- Conference: Pacific Coast Conference
- Record: 1–7 (1–5 PCC)
- Head coach: James A. Brown (1st season);
- Offensive scheme: Single-wing
- Home stadium: Neale Stadium

= 1945 Idaho Vandals football team =

American college football season

The 1945 Idaho Vandals football team represented the University of Idaho in the 1945 college football season. The Vandals were led by first-year head coach James A. Brown and were members of the Pacific Coast Conference. Home games were played on campus at Neale Stadium in Moscow, with none held in Boise this season.

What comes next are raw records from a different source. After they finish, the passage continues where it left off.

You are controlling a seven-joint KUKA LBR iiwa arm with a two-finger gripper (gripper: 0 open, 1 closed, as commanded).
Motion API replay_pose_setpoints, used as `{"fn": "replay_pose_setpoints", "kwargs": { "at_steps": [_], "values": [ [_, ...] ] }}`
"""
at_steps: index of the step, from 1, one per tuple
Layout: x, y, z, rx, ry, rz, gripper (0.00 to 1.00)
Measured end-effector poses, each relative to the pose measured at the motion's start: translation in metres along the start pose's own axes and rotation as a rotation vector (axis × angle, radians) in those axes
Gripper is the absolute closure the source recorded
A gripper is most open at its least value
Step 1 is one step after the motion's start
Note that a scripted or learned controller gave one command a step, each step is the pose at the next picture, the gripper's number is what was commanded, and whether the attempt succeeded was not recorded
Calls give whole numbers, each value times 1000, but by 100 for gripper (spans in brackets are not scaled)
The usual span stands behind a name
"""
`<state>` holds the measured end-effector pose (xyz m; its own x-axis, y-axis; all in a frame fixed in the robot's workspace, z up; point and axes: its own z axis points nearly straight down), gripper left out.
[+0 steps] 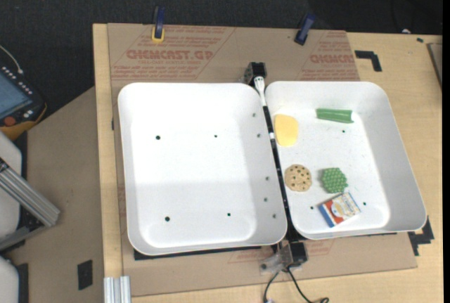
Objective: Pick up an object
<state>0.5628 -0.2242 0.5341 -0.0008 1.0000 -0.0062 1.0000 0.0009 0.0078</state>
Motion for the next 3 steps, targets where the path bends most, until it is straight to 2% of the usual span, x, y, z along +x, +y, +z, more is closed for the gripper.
{"fn": "replay_pose_setpoints", "kwargs": {
  "at_steps": [3],
  "values": [
    [92, 28, -2, 4, 6, -3, 100]
  ]
}}
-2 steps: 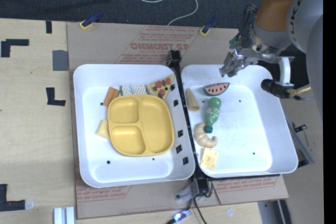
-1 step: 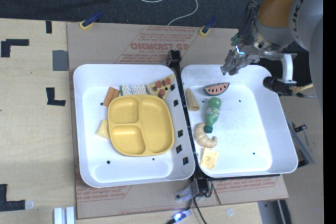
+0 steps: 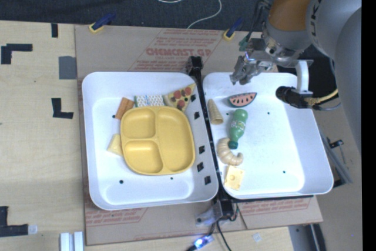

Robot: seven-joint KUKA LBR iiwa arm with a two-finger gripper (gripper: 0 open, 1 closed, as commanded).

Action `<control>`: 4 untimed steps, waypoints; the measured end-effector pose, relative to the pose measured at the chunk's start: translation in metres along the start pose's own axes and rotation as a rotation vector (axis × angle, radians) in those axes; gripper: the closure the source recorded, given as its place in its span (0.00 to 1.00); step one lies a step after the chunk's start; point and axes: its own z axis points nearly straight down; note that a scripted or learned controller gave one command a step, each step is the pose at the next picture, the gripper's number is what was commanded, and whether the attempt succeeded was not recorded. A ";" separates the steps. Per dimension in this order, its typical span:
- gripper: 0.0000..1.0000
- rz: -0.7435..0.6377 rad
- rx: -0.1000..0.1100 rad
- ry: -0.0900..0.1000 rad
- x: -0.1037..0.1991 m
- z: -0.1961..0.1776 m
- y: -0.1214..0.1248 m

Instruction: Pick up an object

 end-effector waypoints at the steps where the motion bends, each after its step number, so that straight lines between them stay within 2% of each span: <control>1: 1.00 0.001 0.002 0.000 0.045 -0.002 -0.020; 3: 1.00 0.000 0.002 -0.001 0.142 0.001 -0.032; 4: 1.00 0.003 0.004 -0.003 0.166 0.016 -0.051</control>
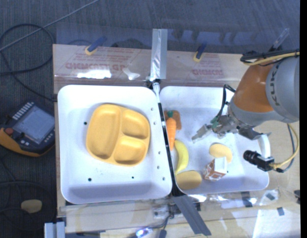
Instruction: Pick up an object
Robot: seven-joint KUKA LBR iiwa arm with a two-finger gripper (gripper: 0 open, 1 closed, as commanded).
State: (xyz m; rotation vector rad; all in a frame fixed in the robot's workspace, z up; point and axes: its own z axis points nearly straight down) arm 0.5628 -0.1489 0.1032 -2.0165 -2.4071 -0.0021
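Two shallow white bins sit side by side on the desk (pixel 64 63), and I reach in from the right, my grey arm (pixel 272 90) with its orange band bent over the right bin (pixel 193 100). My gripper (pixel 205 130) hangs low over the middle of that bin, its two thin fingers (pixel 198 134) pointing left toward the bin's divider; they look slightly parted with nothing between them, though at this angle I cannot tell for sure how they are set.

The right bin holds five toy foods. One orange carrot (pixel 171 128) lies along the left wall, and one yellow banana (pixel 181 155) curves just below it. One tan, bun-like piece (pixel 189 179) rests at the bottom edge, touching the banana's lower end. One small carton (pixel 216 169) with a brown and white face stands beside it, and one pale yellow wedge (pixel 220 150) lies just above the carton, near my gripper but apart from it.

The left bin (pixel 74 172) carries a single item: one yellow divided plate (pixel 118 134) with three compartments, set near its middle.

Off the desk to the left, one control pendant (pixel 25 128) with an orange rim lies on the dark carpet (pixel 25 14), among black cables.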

Idaho was 1–7 overall and won one of their six PCC games. The football program returned after missing the previous two seasons, due to World War II manpower shortages. Composed mostly of freshmen, Idaho met two nearby teams twice, Washington State and the Farragut Naval Training Station, their sole non-conference opponent. The Vandals did not venture outside of the Northwest; the longest road trip was to play Oregon in Eugene.

The losing streak in the Battle of the Palouse with neighbor Washington State reached seventeen games, falling 12–43 in the opener at Moscow, and 0–21 in Pullman four weeks later. Idaho tied the Cougars five years later, but the winless streak continued until 1954.

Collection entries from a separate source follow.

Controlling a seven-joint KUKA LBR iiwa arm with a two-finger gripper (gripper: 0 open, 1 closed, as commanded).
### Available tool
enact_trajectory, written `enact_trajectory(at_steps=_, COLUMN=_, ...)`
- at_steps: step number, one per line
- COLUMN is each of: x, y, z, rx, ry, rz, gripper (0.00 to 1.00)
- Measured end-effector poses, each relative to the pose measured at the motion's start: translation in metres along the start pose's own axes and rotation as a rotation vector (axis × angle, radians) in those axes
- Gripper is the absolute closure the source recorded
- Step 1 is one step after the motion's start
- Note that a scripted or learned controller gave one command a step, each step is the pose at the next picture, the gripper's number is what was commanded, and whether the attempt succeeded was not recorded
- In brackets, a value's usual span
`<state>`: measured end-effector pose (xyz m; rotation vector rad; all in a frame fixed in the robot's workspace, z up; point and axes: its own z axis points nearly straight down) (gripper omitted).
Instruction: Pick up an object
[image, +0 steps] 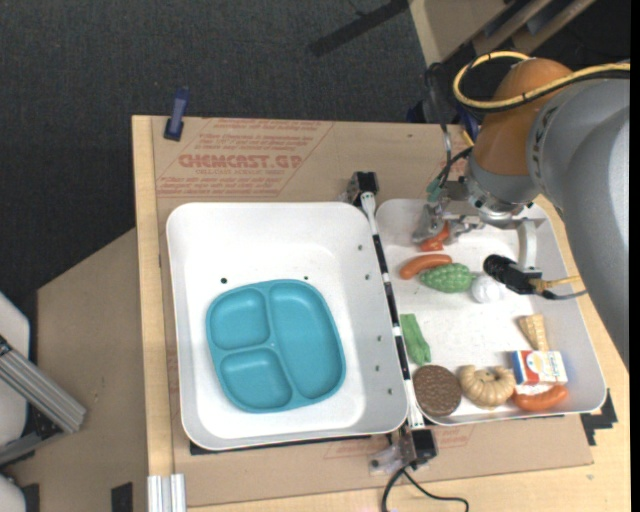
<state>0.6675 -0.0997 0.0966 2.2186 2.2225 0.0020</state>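
Camera view. Task status: not complete, since no object is seen lifted. The tool (440, 225) sits low in the far corner of the right bin (470, 335), directly over a small red-orange piece (431, 242) that lies on the bin floor. This piece is judged the likely target. Whether the tool is wide, narrow or closed on anything cannot be told from this angle. Securing and raising an object remain to be done.

Materials and shapes:
- Right bin: shallow, white, smooth plastic. It holds an orange sausage-shaped item (425, 266) touching a green knobbly oval (446, 278), a flat green strip (414, 338), a brown disc (436, 390), a tan ridged shell form (486, 385), a pale cone (534, 330) and a printed carton (540, 366).
- Left bin (200, 240): same plastic, holding a teal three-compartment plate (275, 345) with a matte finish.
- Surface (250, 160): brown printed sheet.
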Motion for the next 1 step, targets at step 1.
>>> enact_trajectory(at_steps=1, x=0.0571, y=-0.0173, z=-0.0946, rx=-0.006, ry=0.001, rz=-0.004, gripper=1.00)
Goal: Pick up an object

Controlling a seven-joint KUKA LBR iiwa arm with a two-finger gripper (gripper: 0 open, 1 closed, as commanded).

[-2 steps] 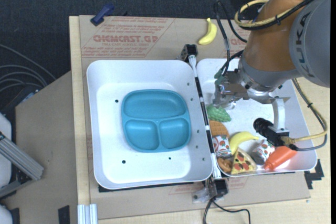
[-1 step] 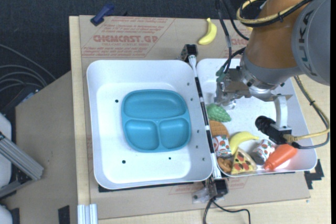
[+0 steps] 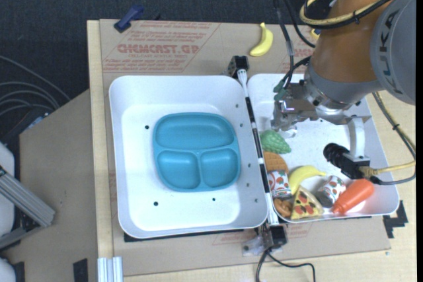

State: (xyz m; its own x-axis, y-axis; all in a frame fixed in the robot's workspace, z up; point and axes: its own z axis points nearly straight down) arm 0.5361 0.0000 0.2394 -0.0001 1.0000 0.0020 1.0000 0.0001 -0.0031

In the rivalry game with Montana, Idaho won 46–0 in Moscow to retain the Little Brown Stein; it was the third of six straight shutouts in the series, with each side winning three.

At Farragut on November 10, 8 in of snow was removed from the field just prior to the game by German prisoners of war.

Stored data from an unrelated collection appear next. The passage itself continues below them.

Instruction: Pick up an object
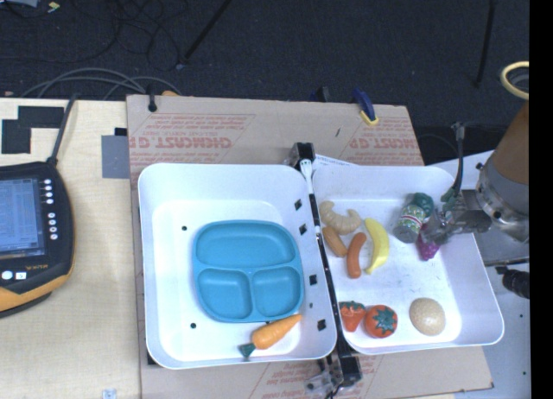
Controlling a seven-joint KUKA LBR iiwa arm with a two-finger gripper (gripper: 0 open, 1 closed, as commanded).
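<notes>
Reaching in from the right, the gripper (442, 226) hung low over the right bin (484, 324), near its far right side. I could not tell how the jaws stood, because the dark metal there ran together with the toys under it. Two small toys sat right at the tip. A purple toy (428, 246) lay just below it and looked to be touching it. A green and grey toy (415, 215) lay just to its left. Either one could be the thing to pick up, and I could not tell if any toy was between the jaws. The next move would likely be a short drop, not a long reach. Farther left lay a yellow banana (377, 244), with its long side running up and down the bin, and beside it a red sausage (355, 255) and a tan croissant (340, 218). Near the front edge sat a pale egg (426, 315) and a red tomato (381, 320), well apart from the gripper. In the left bin (160, 190) sat a blue plate (246, 269) and an orange carrot (276, 332), far away. Both bins rested on the bench (86, 216).
</notes>
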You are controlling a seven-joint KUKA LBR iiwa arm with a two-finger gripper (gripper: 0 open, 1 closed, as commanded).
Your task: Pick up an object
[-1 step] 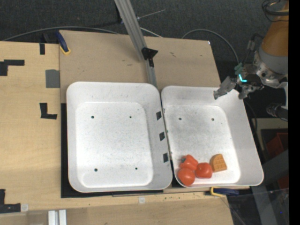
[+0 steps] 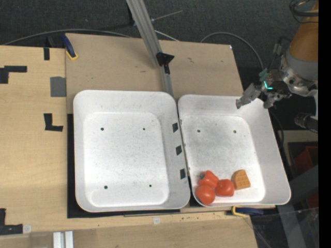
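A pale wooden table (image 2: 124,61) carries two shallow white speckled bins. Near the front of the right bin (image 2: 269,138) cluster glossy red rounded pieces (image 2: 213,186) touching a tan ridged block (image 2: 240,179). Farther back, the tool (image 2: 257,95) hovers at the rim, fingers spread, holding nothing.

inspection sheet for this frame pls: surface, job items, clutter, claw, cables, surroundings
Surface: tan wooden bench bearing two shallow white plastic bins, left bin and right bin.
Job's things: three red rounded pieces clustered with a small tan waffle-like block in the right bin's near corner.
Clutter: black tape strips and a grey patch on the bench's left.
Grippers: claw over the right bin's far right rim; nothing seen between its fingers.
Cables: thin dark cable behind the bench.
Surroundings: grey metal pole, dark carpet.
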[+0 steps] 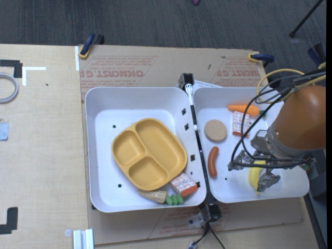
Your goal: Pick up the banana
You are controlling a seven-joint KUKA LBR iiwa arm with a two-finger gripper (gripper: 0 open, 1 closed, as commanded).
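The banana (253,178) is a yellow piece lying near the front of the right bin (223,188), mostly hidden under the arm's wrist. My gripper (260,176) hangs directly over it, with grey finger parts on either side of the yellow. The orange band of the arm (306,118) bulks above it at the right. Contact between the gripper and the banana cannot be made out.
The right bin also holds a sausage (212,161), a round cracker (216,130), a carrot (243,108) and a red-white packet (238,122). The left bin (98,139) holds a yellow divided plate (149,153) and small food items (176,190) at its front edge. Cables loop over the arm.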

Alumnus Brown ran the downsized UI athletic department during the war and coached the basketball team for four seasons (1942–46). Due to the death of Francis Schmidt in September 1944, Brown was the interim football coach in 1945; he was named head coach in March 1946, but resigned eight months later.

==Schedule==

| Date | Time | Opponent | Site | Result | Attendance | Source |
| September 29 | 2:00 pm | Washington State | Neale Stadium; Moscow, ID (Battle of the Palouse); | L 12–43 | 9,500 |  |
| October 6 | 2:00 pm | at Oregon | Hayward Field; Eugene, OR; | L 7–33 | 6,000 |  |
| October 13 |  | Farragut NTS* | Neale Stadium; Moscow, ID; | L 7–18 | 3,500 |  |
| October 20 |  | Montana | Neale Stadium; Moscow, ID (Little Brown Stein); | W 46–0 |  |  |
| October 27 | 2:00 pm | at Washington State | Rogers Field; Pullman, WA; | L 0–21 | 5,000 |  |
| November 3 | 2:00 pm | at Oregon State | Bell Field; Corvallis, OR; | L 0–34 | 5,000 |  |
| November 10 |  | at Farragut NTS* | Farragut, ID | L 6–14 |  |  |
| November 17 |  | at Washington | Husky Stadium; Seattle, WA; | L 0–12 | 6,000 |  |
*Non-conference game; Homecoming; All times are in Pacific time;

==Coaching staff==
- Ben Dobbs, assistant

==All-conference==
No Vandals were named to the All-Coast team; halfback Jim Hatch was honorable mention.